The turbine disk is a critical part of modern aircraft engines. The continuously increase in engines sales and the always tighter quality specifications have led the rotor disks producer SAFRAN AICRAFT ENGINES to invest 20 M€ in its disks factory of Le Creusot in BFC. Similarly, SAFRAN launches an ambitious scientific project for the modeling of a complex machining operation: the broaching of the slots used for the blades attachment.

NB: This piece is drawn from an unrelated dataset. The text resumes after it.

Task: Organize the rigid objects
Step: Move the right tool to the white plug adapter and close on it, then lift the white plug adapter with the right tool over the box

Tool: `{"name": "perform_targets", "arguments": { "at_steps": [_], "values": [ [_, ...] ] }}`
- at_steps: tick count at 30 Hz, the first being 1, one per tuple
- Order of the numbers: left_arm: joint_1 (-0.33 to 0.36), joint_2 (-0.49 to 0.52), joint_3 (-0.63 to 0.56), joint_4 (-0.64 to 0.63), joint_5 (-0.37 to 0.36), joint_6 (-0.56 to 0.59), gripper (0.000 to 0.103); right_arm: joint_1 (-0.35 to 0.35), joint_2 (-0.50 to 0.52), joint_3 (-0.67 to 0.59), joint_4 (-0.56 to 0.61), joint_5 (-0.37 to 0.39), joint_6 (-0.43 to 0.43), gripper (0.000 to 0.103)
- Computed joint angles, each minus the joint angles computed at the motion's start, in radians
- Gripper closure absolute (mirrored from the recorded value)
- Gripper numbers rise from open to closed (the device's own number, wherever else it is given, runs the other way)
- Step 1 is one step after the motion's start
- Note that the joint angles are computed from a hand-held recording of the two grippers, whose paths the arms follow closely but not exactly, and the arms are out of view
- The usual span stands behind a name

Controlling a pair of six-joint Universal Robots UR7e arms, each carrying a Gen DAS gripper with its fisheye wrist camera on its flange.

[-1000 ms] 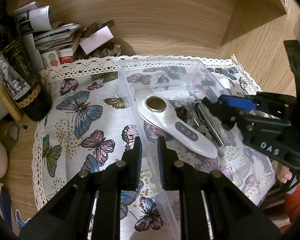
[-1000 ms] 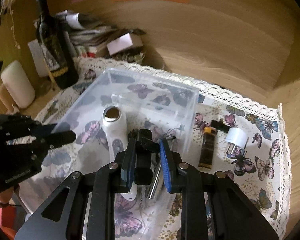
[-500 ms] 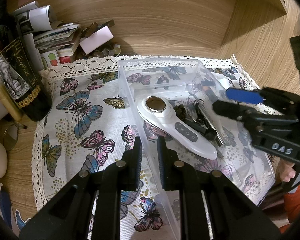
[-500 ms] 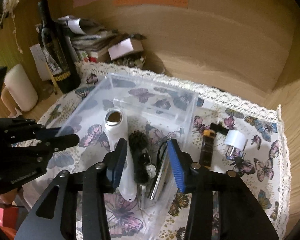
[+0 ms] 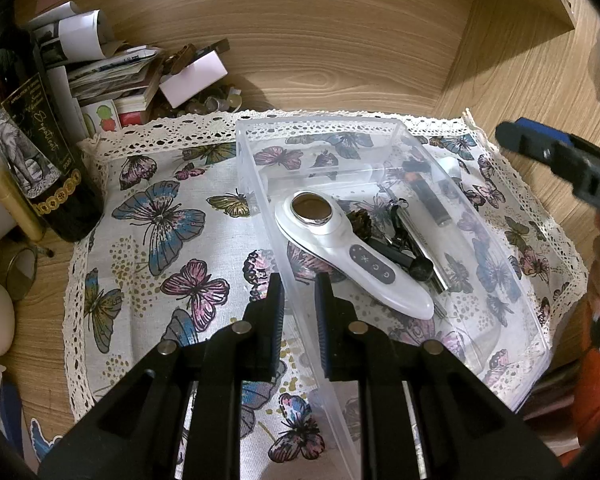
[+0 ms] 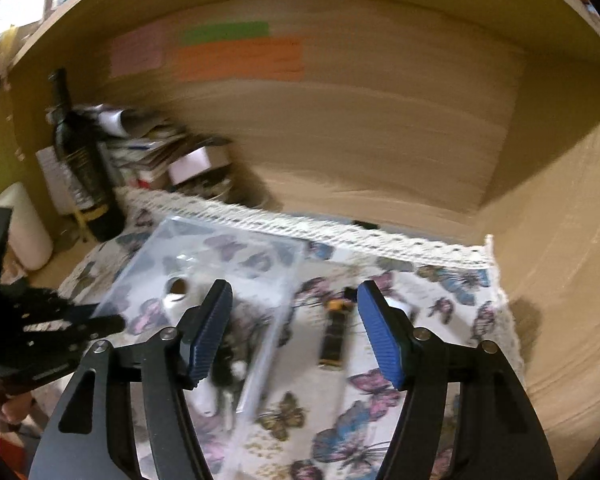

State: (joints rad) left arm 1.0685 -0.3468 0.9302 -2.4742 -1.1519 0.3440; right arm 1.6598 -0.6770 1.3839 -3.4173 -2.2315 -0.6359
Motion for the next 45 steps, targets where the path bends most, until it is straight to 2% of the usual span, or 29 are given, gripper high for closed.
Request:
{"name": "perform_targets", "arguments": {
  "at_steps": [3,9,22,26,27,29,30,31,39,45],
  "values": [
    [0.000,0.001,-0.002,0.000,0.000,0.000,0.088,-0.009,0.018,-0.035,-0.072,-0.043,-0.034,0.041],
    [0.000,0.002,-0.003,0.002,0.000,-0.001,0.088,-0.052,0.016,-0.080,-0.013,-0.071,0.030,0.041],
    [0.001,0.002,-0.005,0.007,-0.004,-0.001,0.088,-0.129,0.056,-0.196,0.277,-0.092,0.212,0.041],
    [0.001,0.002,-0.004,0.006,-0.004,-0.002,0.088,-0.150,0.059,-0.223,0.368,-0.073,0.270,0.041],
    [0.001,0.002,-0.004,0.006,-0.005,-0.002,0.088,-0.153,0.060,-0.229,0.389,-0.069,0.285,0.043],
    [0.000,0.002,-0.005,0.007,-0.004,-0.003,0.088,-0.161,0.057,-0.233,0.424,-0.055,0.311,0.055],
    [0.000,0.002,-0.005,0.007,-0.004,-0.004,0.088,-0.164,0.055,-0.234,0.444,-0.051,0.320,0.064],
    [0.000,0.002,-0.004,0.006,-0.003,-0.003,0.088,-0.168,0.050,-0.229,0.453,-0.038,0.330,0.067],
    [0.001,0.001,-0.001,0.004,-0.004,-0.005,0.088,-0.158,0.038,-0.182,0.356,-0.040,0.285,0.067],
    [0.000,0.000,0.004,0.000,-0.001,-0.003,0.088,-0.127,0.014,-0.120,0.222,-0.071,0.213,0.067]
  ]
}}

Broaches are specially designed tools for a unique slot shape, they are very sensitive and can jeopardize the engine manufacturing because of:

• – A lack of knowledge on the process;
• – Expensive and time-consuming design;
• – Short tool life time (only 7 parts commonly) due to uncontrolled parameters;
• – New super-alloys with low machinability.

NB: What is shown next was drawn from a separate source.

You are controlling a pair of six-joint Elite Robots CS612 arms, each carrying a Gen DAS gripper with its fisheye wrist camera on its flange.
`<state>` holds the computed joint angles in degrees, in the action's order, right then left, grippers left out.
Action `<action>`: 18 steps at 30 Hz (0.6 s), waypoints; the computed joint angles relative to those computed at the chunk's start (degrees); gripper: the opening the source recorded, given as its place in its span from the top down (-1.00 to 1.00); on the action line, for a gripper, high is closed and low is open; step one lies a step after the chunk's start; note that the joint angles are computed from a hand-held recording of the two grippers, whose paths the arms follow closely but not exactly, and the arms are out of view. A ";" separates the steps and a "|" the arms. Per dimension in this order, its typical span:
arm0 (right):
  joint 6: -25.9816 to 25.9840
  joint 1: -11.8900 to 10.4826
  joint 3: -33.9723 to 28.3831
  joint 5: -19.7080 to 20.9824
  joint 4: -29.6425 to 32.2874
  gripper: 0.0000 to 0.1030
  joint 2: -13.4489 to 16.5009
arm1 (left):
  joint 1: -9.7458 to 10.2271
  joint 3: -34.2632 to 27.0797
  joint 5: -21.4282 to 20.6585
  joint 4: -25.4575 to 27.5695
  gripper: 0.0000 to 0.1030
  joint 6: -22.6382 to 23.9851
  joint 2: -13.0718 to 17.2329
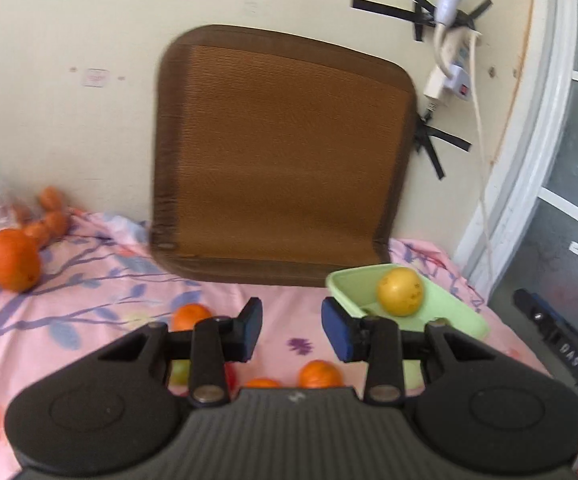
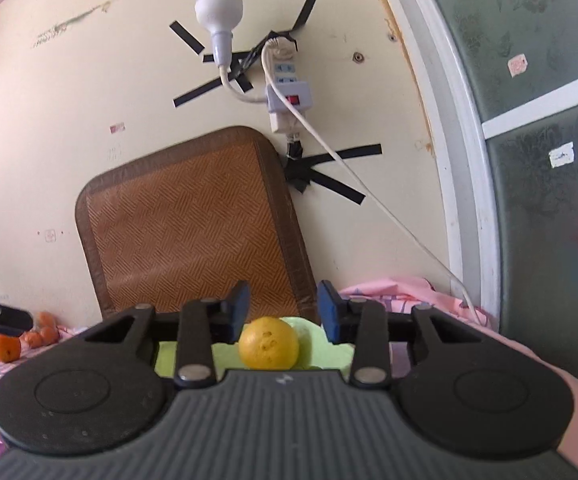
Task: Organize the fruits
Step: 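Grasp a tangerine with the left gripper while the right gripper grasps another tangerine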
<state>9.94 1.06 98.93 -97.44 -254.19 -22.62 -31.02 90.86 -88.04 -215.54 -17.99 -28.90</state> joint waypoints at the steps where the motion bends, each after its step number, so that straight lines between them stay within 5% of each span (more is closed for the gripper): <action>1: 0.64 0.07 0.39 0.94 -0.37 0.32 -0.27 | 0.30 1.44 1.79 -0.32 0.35 0.09 -0.50; 5: -0.04 0.14 2.32 12.40 2.47 0.32 -2.32 | 0.92 4.87 4.22 -0.44 0.34 1.42 -1.22; 9: -8.61 1.65 1.65 20.71 16.37 0.32 -4.19 | 0.82 4.96 0.85 1.32 0.34 3.03 -0.46; 13: -14.61 3.32 -0.45 19.52 27.70 0.30 -4.47 | -0.21 3.91 -0.08 3.98 0.33 5.70 0.53; 18: -14.14 3.90 -2.08 17.87 32.76 0.22 -4.50 | -0.68 2.24 1.57 7.12 0.29 5.71 1.45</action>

To keep its international competitiveness, SAFRAN needs models and methodology to design the novel and upcoming generations of broaches. The previous research works on the subject between SAFRAN and ENSAM Cluny has enabled to define an ambitious research project to keep the industrial breakthrough and competitiveness.
The control of the broaching operation will be obtained by the numerical modeling of the whole process. Firstly, it will be necessary to work on a single broach tooth to be able to model the local mechanical loading. To do so, the present project will develop an innovative in-situ methodology for the inverse determination of constitutive laws of materials subjected to thermomechanical loads under the cutting edge. This project associates the LaBoMaP for its recognized knowledge on difficult-to-cut materials and constitutive/damage laws identification involving for instance Ultra High Speed Camera combined with Digital Image Correlation and inverse modeling.
In a second phase, the influence of the tool wear on the surface integrity will be modelled as it is a critical parameter for the disks in service life expectancy. From the previous local analysis, a global modeling will be set up to design the whole broaching process with the precise definition of cutting angles and teeth progress.
This project aims to provide a demonstrator able to model the broaching operation and guidelines the design work of the future broaches.

Coordinator :
Gérard POULACHON
LABOMAP – EA 3633 (Arts et Métiers – ParisTech)

General conclusion:
Numerical simulation is an indispensable tool in understanding physical phenomena and improving metal cutting. Until now, these tools used approximate constitutive laws, since they were obtained from tests whose speeds and temperature variations were orders of magnitude lower than industrial practice. The challenge of the DISC thesis was to make the cutting test, an in-situ test of thermomechanical characterization of the material. This very upstream study was based on one of the cutting-edge experiments (coupled visible camera and high-speed infrared) and on the development of innovative algorithms and inverse methods. These constitutive laws have been implemented to allow the development of tools to help design cutting tools geometries in planing operations for advanced industrial applications (BOOST thesis). The scientific methodologies have been implemented on Inconel alloys. Their importance is highly strategic for the laboratory, which is currently launching a thesis on the generalization of the methodology and is investing in an ultra-fast experimental cutting bench.